What role did child soldiers play in the Sierra Leone civil war?
The term child soldier does not only include those who carry a gun and fight. Children also served as messengers and porters, and young girls were conscripted into sexual slavery or forcibly married to generals. Children are chosen to be soldiers because they are easily manipulated.
Who is Joseph Kony and what is the Lord’s Resistance Army?
Joseph Kony is the leader of the Lord’s Resistance Army (LRA), a Ugandan rebel group that originated in 1987 in northern Uganda among ethnic Acholi communities. The Acholi suffered serious abuses at the hands of successive Ugandan governments in the turbulent 1970s and 1980s.
How many child soldiers did Joseph Kony have?
He is currently one of the most wanted African militants as well. He has been accused by government entities of ordering the abduction of children to become child soldiers and sex slaves. Approximately 66,000 children became soldiers, and 2 million people were displaced internally from 1986 to 2009 by his forces.
Did the Sierra Leone government use child soldiers?

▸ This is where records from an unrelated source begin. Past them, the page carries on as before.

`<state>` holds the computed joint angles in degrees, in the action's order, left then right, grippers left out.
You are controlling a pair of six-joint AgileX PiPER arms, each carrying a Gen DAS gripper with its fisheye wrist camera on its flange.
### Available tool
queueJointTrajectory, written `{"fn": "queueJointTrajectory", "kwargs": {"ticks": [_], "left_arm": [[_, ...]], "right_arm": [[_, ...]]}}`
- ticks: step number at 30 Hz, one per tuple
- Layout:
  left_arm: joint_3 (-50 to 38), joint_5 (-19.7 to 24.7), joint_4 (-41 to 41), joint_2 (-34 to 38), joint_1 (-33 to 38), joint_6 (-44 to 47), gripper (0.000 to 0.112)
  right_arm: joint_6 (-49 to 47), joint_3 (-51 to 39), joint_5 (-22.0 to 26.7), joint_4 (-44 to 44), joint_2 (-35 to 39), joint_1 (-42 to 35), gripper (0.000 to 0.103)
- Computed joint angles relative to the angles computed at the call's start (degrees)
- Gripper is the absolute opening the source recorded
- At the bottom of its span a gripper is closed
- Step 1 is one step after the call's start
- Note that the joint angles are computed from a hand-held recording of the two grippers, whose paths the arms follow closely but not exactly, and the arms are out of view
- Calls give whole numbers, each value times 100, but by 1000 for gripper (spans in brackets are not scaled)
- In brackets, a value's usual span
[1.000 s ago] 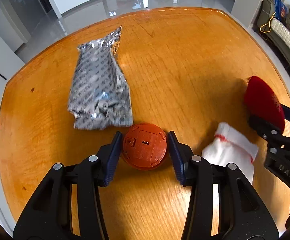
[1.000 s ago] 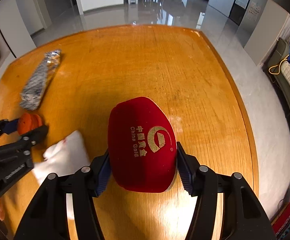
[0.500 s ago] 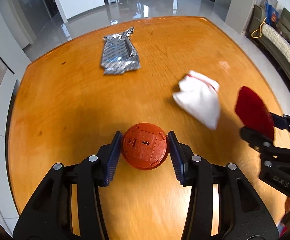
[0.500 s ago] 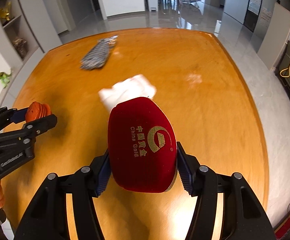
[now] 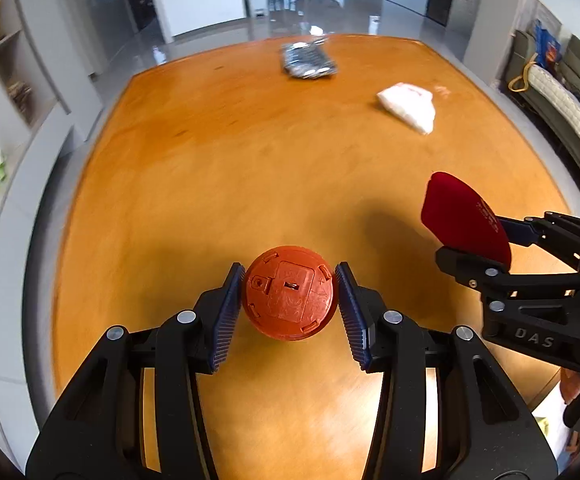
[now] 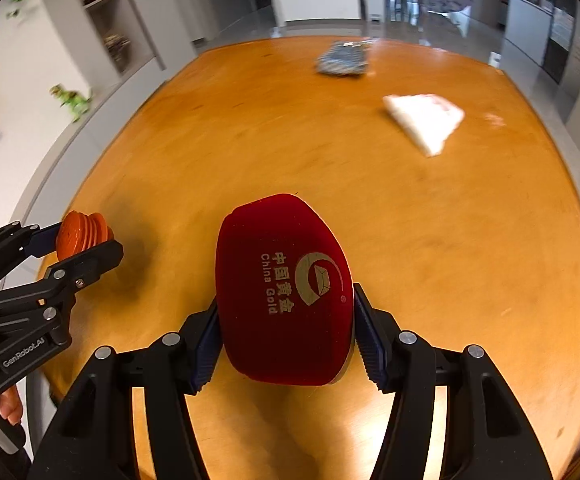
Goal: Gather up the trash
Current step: 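Carry the orange disc and red pouch to the trash bag and release both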
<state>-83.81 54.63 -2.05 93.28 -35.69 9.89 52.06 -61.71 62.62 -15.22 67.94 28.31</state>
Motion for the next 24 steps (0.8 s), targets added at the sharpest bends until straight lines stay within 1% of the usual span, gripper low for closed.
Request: {"fn": "queueJointTrajectory", "kwargs": {"ticks": [4, 9, 13, 18, 21, 24], "left_arm": [[917, -238, -173, -689, 635, 356, 46], [1809, -471, -516, -1369, 1620, 993, 46], [2312, -567, -928, -1672, 2536, 1618, 46], [2756, -567, -1444, -1949, 3905, 2504, 46], [2926, -566, -1667, -2034, 4729, 3044, 46], [3001, -496, -1926, -1982, 5623, 3578, 46]], "right_arm": [[635, -306, -5, -243, 466, 937, 60], [1007, -936, 7, -437, 1199, 1781, 60], [957, -1603, -6, -411, 1880, 2226, 60], [730, -2592, -40, -239, 2864, 2640, 60], [515, -3275, 5, -79, 3425, 2819, 60], [228, -4095, 148, 73, 4025, 2979, 60]]}}
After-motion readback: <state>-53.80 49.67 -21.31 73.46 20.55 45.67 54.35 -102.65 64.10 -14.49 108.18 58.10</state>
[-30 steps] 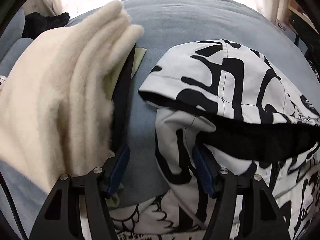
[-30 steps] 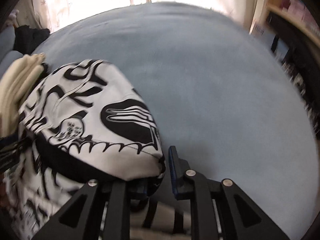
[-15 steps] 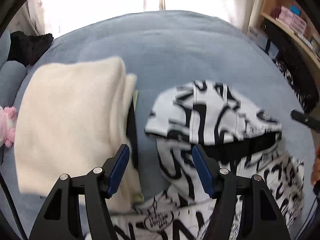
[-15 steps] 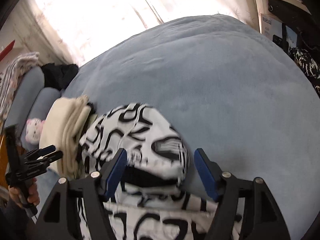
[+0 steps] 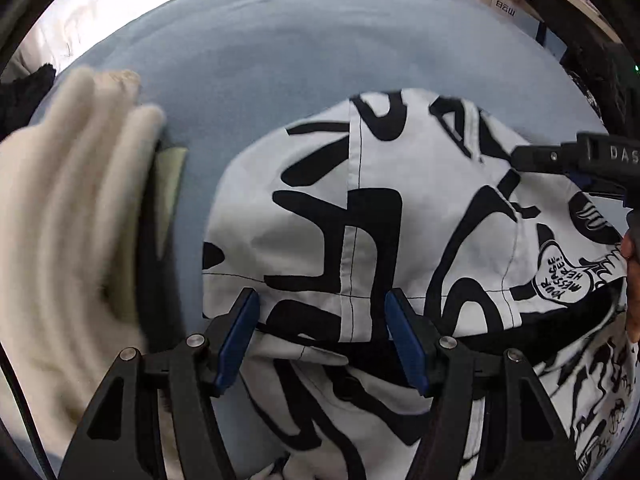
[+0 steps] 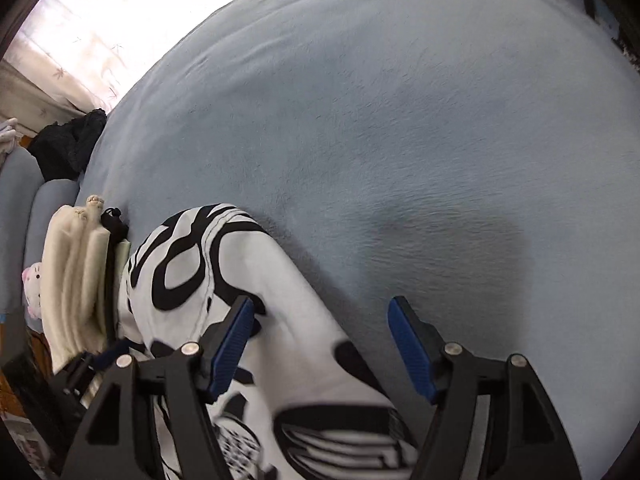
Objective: Fold large clothes
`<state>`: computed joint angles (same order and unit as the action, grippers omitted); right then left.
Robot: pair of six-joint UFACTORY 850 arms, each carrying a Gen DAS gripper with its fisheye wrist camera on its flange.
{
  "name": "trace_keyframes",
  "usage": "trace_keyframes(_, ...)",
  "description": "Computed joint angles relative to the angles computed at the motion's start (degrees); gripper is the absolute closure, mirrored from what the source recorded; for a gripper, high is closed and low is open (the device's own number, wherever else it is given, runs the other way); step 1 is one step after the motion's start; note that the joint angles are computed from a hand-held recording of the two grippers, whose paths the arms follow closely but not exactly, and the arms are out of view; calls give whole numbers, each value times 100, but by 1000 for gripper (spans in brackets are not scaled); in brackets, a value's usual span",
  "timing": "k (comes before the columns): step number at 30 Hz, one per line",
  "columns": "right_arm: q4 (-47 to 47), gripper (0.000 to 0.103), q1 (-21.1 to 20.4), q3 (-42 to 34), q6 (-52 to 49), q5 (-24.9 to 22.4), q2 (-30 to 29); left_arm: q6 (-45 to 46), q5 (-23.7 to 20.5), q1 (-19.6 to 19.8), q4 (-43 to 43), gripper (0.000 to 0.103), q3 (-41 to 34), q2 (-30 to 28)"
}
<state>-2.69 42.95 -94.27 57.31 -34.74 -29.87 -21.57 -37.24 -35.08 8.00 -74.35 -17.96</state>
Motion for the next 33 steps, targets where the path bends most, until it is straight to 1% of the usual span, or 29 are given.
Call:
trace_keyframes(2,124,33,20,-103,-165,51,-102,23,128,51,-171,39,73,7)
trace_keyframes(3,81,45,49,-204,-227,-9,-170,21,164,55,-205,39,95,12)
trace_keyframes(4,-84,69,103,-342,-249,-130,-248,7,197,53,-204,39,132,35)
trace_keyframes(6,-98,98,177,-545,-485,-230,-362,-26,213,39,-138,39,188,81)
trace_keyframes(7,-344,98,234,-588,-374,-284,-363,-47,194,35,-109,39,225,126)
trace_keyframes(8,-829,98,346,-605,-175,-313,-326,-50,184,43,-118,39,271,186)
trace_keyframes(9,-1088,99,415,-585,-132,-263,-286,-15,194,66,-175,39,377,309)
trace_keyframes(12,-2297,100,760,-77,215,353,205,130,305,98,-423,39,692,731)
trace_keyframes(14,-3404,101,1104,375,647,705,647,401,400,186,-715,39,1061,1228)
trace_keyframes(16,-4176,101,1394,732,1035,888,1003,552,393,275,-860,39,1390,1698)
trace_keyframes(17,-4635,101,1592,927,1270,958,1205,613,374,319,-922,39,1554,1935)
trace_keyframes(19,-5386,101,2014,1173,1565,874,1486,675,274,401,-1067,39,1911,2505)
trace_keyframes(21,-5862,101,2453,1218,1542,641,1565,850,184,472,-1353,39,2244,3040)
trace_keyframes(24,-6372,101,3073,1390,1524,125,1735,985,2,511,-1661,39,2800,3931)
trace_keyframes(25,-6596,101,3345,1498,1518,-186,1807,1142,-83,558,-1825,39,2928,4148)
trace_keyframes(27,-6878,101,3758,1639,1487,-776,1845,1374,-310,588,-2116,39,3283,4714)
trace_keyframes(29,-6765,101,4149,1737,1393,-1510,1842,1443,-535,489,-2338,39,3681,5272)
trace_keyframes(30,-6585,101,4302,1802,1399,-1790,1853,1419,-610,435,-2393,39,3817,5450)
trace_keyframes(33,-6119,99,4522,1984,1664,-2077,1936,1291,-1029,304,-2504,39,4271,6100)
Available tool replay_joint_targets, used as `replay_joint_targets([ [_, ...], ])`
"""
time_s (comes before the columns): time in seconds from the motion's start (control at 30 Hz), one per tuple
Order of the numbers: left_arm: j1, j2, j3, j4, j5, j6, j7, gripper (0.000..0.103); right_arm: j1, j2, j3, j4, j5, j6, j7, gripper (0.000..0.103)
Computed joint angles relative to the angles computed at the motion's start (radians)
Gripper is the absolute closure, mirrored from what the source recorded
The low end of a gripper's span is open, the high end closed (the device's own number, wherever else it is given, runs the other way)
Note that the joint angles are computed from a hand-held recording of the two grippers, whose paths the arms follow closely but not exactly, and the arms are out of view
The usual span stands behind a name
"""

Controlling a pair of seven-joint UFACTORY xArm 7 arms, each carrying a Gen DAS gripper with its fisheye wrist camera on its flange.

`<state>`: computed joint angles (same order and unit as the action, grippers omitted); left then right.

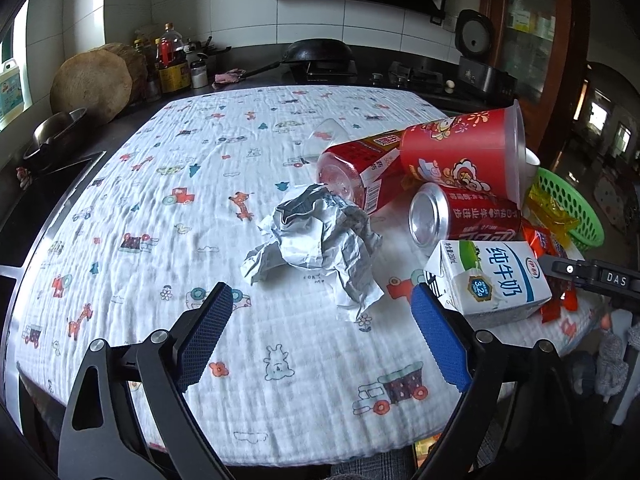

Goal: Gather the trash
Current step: 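Grasp the orange snack bag with the right tool while the left tool grasps the crumpled foil, then carry the snack bag into the green basket with the right tool while the left tool drops the foil there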

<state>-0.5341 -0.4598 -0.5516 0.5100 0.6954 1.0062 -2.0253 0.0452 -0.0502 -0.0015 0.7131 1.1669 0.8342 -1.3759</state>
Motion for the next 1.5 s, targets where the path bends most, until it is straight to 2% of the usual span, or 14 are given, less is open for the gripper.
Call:
replay_joint_targets([
  [0.2, 0.057, -0.051, 0.074, -0.065, 0.017, -0.126, 0.030, 0.015, 0.001, -0.006, 0.005, -0.010, 0.003, -0.030, -0.022, 0.042],
  [0.33, 0.119, -0.041, 0.096, -0.080, 0.032, -0.195, 0.093, 0.014, 0.024, -0.035, 0.014, -0.044, 0.019, -0.106, -0.070, 0.043],
  [0.5, 0.179, -0.016, 0.125, -0.098, 0.053, -0.297, 0.163, 0.015, 0.036, -0.046, 0.006, -0.058, 0.020, -0.124, -0.094, 0.045],
  [0.57, 0.201, -0.019, 0.139, -0.117, 0.060, -0.356, 0.184, 0.022, 0.036, -0.047, 0.000, -0.057, 0.014, -0.121, -0.094, 0.046],
  [0.6, 0.214, -0.025, 0.143, -0.130, 0.068, -0.397, 0.188, 0.030, 0.035, -0.050, -0.002, -0.058, 0.013, -0.118, -0.096, 0.048],
  [0.67, 0.247, -0.034, 0.135, -0.148, 0.083, -0.460, 0.186, 0.034, 0.032, -0.054, -0.009, -0.059, 0.014, -0.110, -0.103, 0.049],
  [0.8, 0.295, -0.034, 0.097, -0.154, 0.095, -0.504, 0.184, 0.045, 0.021, -0.053, -0.020, -0.046, 0.002, -0.079, -0.102, 0.051],
  [0.93, 0.303, -0.058, 0.076, -0.165, 0.076, -0.512, 0.186, 0.059, -0.002, -0.063, -0.042, -0.032, -0.026, 0.018, -0.099, 0.051],
  [1.13, 0.272, -0.161, 0.041, -0.195, -0.007, -0.475, 0.209, 0.064, -0.033, -0.101, -0.070, -0.022, -0.044, 0.122, -0.113, 0.051],
  [1.3, 0.215, -0.243, 0.011, -0.183, -0.092, -0.369, 0.263, 0.065, -0.058, -0.104, -0.092, 0.015, -0.024, 0.139, -0.131, 0.051],
  [1.5, 0.190, -0.314, -0.012, -0.143, -0.133, -0.290, 0.327, 0.066, -0.086, -0.035, -0.090, 0.120, 0.017, 0.057, -0.139, 0.051],
])
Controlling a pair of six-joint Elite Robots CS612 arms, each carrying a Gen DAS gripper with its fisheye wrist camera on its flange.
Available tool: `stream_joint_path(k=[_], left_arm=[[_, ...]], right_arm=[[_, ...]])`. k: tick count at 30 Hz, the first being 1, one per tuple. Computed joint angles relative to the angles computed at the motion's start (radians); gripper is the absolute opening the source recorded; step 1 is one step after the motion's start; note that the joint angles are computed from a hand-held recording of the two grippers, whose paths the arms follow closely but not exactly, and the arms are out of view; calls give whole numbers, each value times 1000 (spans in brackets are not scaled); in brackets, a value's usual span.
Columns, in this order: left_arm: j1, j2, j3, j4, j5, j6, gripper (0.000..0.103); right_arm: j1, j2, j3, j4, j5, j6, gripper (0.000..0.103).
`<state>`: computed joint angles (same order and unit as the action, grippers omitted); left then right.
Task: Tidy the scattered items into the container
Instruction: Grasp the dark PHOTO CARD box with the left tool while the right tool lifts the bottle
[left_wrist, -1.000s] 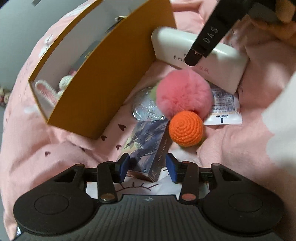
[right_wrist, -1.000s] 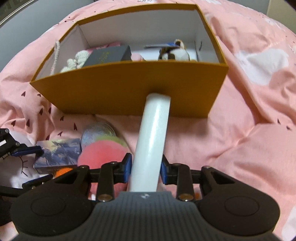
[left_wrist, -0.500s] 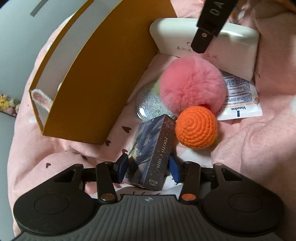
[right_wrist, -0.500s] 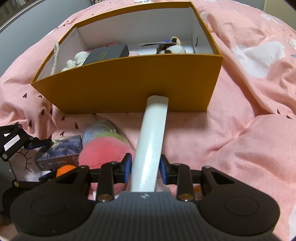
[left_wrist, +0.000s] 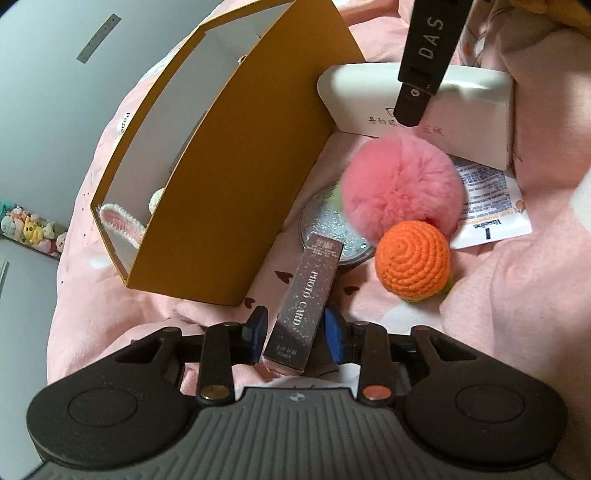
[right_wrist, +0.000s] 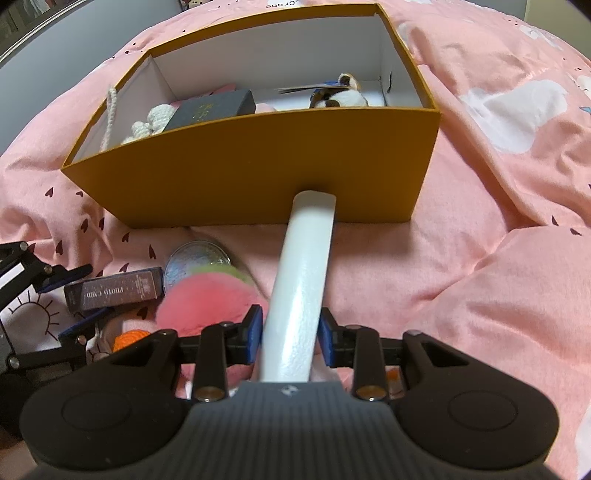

Roughly 10,000-14,000 child soldiers in Sierra Leone fought between 1991 and 2002 in the Sierra Leone Civil War. Children fought on both sides of the conflict. Nearly half of the Revolutionary United Front (RUF), and a quarter of the governmental armed forces consisted of children aged 8–14 years old.
Why did Joseph Kony abduct children?
Joseph Kony wasn’t able to maintain the group’s numbers or regional support, so he started abducting children to fill the ranks of his army. What had started out as a rebel movement to end the oppression of the north became an oppression of the north in itself. Joseph Kony’s tactics were – and remain – brutal.
How did children become child soldiers in Sierra Leone?
Causes Leading to Child Soldiers Initial recruitment of children was possible because of the acceptance of children in the workforce, and then grew to a crisis as the RUF and state militias abducted children into conscription. Economic conditions in Sierra Leone are traditionally poor.
What happens to child soldiers after the war?
Recruitment into the atrocities of war often affects every aspect of a child’s development. Children experience Post Traumatic Stress Disorder (PTSD), not to mention any injuries they might accrue that did not receive medical attention, deprivation of food and shelter and lack of education.
How are child soldiers affected?
Extreme psychological and emotional trauma, severe battle wounds, loss of hearing, loss of limbs, blindness, rejection by family and community, disease (including HIV/AIDS), violence/abuse, drug addiction, rape and unwanted pregnancy, malnutrition and death, are some of the consequences for child combatants.